Induced Pluripotent Stem Cells Derived From Liver Disease Patients Can Differentiate Into Functional Hepatocytes

Evaluation of: Ghodsizadeh A, Taei A, Totonchi M: Generation of liver disease-specific induced pluripotent stem cells along with efficient differentiation to functional hepatocyte-like cells. Stem Cell Rev. 6(4), 622–632 (2010).

Induced pluripotent stem cells (iPSCs) were first generated by Takahashi and Yamanaka in 2006 [1]. They demonstrated that the introduction of four embryonic stem cell (ESC)-specific transcription factors into mouse adult fibroblasts was sufficient to induce ESC-like morphology and in vivo pluripotency. This evidence paved the way for the generation of human iPSCs. These cells have since been produced from patients affected by several diseases, especially genetic disorders [2]. In this context, iPSCs can be employed to investigate embryological defects causing the disease.

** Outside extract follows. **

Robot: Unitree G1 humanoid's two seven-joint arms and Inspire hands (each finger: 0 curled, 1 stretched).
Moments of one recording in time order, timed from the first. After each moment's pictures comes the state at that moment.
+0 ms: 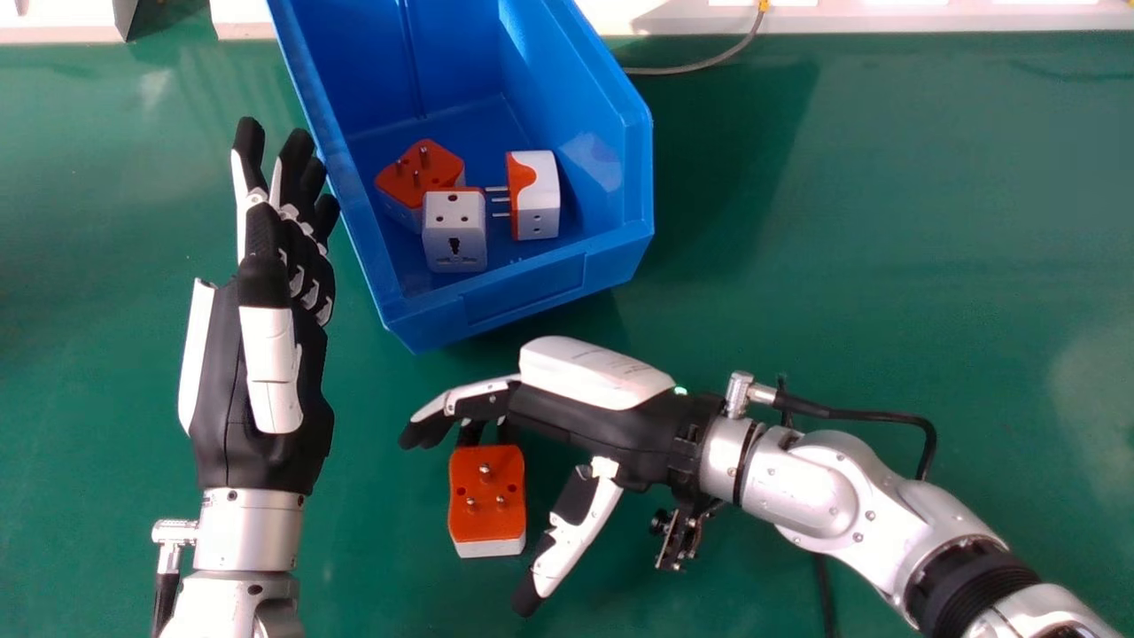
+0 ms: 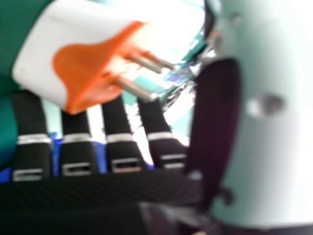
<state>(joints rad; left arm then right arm) 0.00 0.07 0.15 0.35 -0.27 -0.73 -0.33 -0.59 -0.20 0.49 0.96 -0.55 -0.84 0.19</state>
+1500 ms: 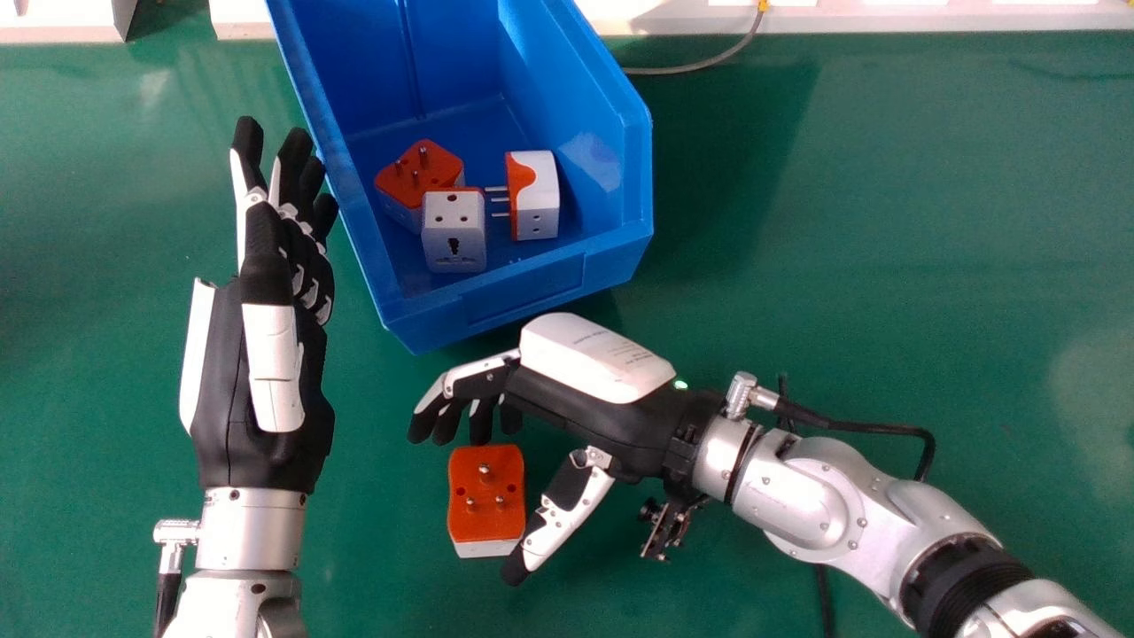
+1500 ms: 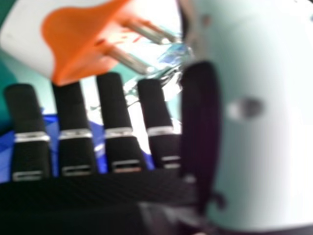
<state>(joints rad) 0.00 0.06 0.15 0.35 -0.26 -0.74 -0.31 -0.60 -0.19 0.52 0.98 -0.64 -0.87 -0.02</state>
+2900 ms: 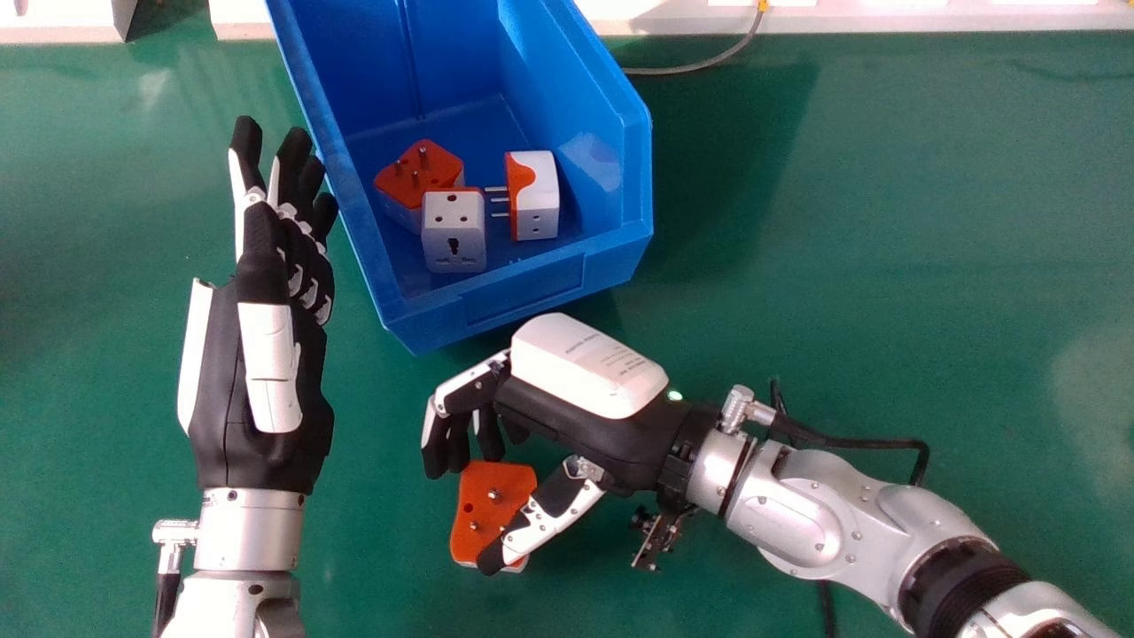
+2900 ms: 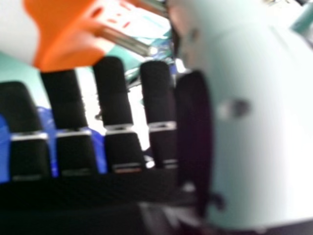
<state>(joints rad) 0.00 0.06 0.15 0.35 -0.28 -0.74 -0.32 -0.60 -0.19 0.56 0.98 -0.72 -0.91 -0.19</state>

In addition, iPSCs are a promising therapeutic tool. Defective genes can be replaced in patient-derived iPSCs, that eventually are driven to differentiate into a specific cell type.

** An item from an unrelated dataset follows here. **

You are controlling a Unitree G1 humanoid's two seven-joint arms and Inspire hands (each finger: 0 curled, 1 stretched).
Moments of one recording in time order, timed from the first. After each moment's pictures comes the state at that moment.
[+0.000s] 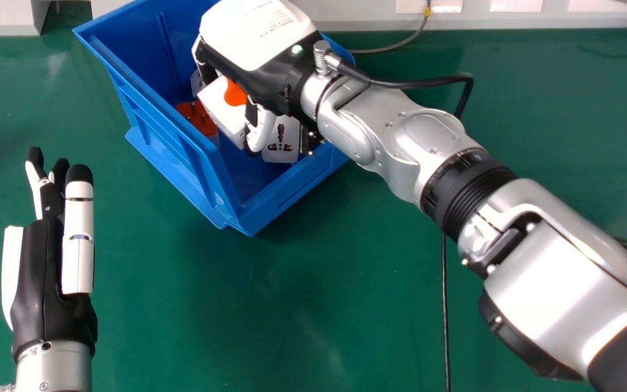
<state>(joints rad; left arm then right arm) 0.35 0.04 0.21 -0.41 -0.01 0.07 0.03 -1.27 0.01 0.71 1.17 -0.93 -0.21 -0.17</state>
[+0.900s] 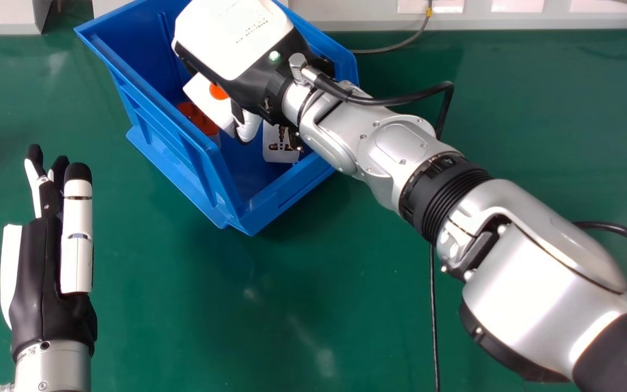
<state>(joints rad) 0.35 0.04 0.21 -0.42 -0.01 0.07 0.03 -1.28 0.07 0.79 1.26 -0.98 -0.13 -0.37</state>
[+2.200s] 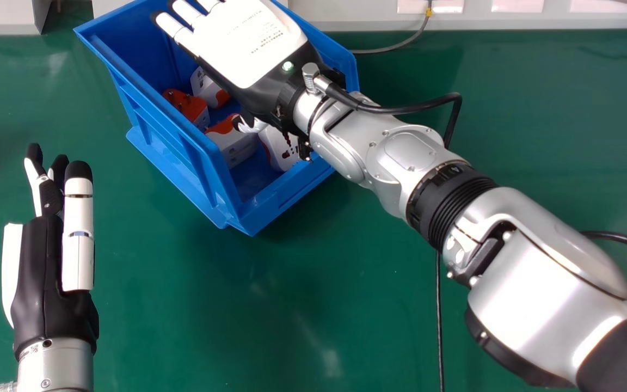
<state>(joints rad) 0.34 0.04 0.20 -0.42 0.00 0.08 0.05 -1.25 0.05 0.79 1.26 -0.95 -0.14 -0.32</state>
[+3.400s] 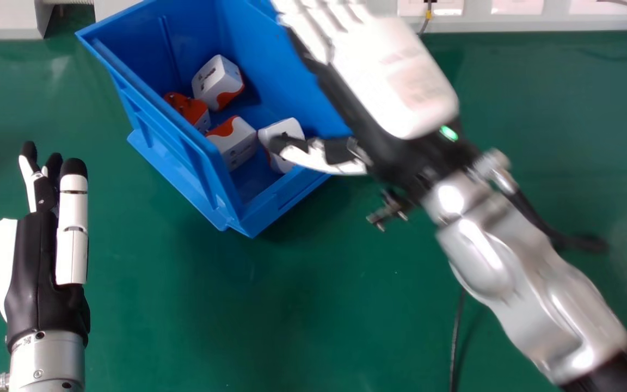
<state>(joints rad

With this background in mind, Ghodsizadeh and coworkers generated and characterized liver disease-specific iPSCs [3]. In particular, iPSCs were generated from human dermal fibroblasts of patients affected by tyrosinemia, glycogen storage disease, progressive familiar cholestasis and Crigler–Najjar syndrome. All these disorders share two main features: they are hereditary conditions and progressively lead to liver failure. In most cases, replacement of the defective gene in patient-derived iPSCs could be curative.

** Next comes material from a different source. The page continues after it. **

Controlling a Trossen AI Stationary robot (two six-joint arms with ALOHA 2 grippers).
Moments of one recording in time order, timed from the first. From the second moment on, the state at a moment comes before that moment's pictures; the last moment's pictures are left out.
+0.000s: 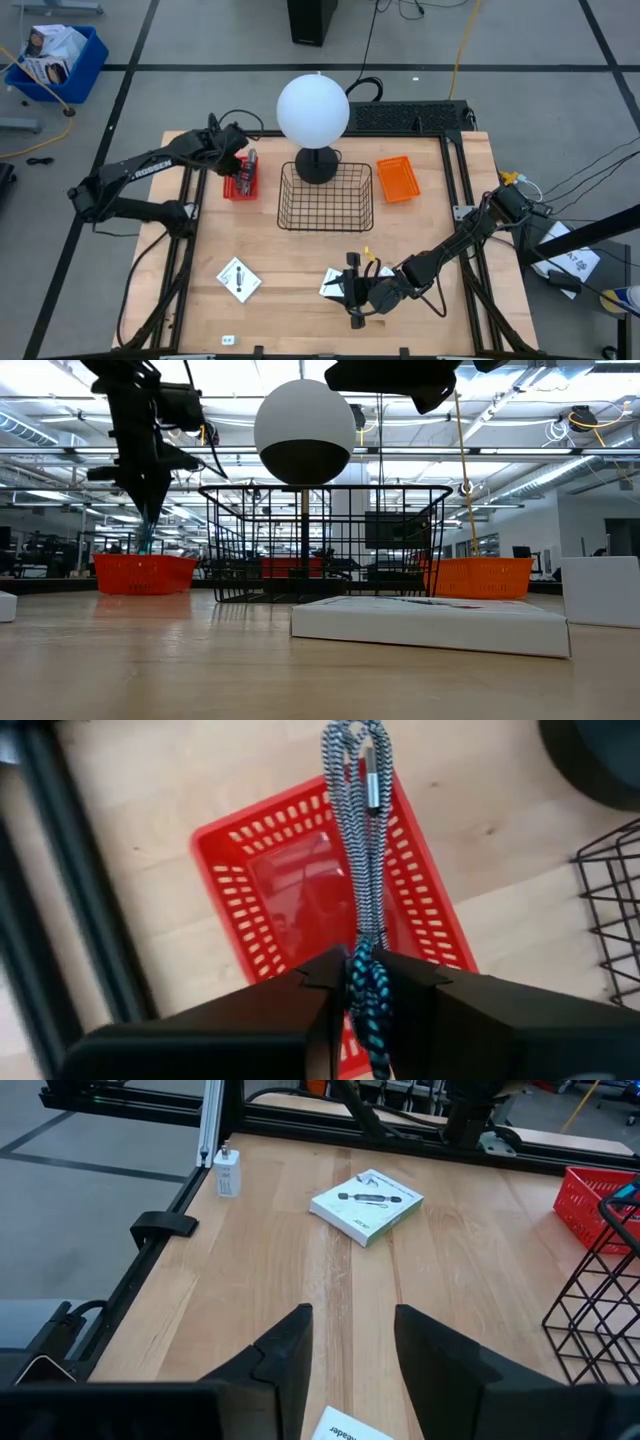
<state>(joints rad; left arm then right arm) 0.65 1.18 0.91 -0.99 -0.13 -0.58 0.60 1.77 1.03 0.26 0.52 0.17</state>
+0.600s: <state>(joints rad) 0.74 1.21 0.91 -0.92 -0.14 -0.52 0.60 1.77 1.03 0.26 0.52 0.17</state>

Using a previously described technique [4], the authors generated iPSCs introducing Oct4, Sox2, c-Myc and Klf4 genes in differentiated skin cells. This was sufficient to generate clones that morphologically resembled human ESCs. The iPSCs expressed high levels of Oct4 and Nanog, which are silenced by DNA methylation in differentiated cells [5]. This phenomenon was coupled to gene-specific promoter demethylation. In addition, iPSCs could be directed to differentiate into hepatocyte-like cells, secreting albumin, urea and other liver-specific factors. Phenobarbital was able to induce cytochrome P450 expression in these cells. Thus, hepatocyte-like cells derived form iPSCs seem to be metabolically active.

In the future, these promising results should challenge both the biologist and the clinician. The first should test iPSCs as a disease model; the latter should identify effective therapeutic protocols.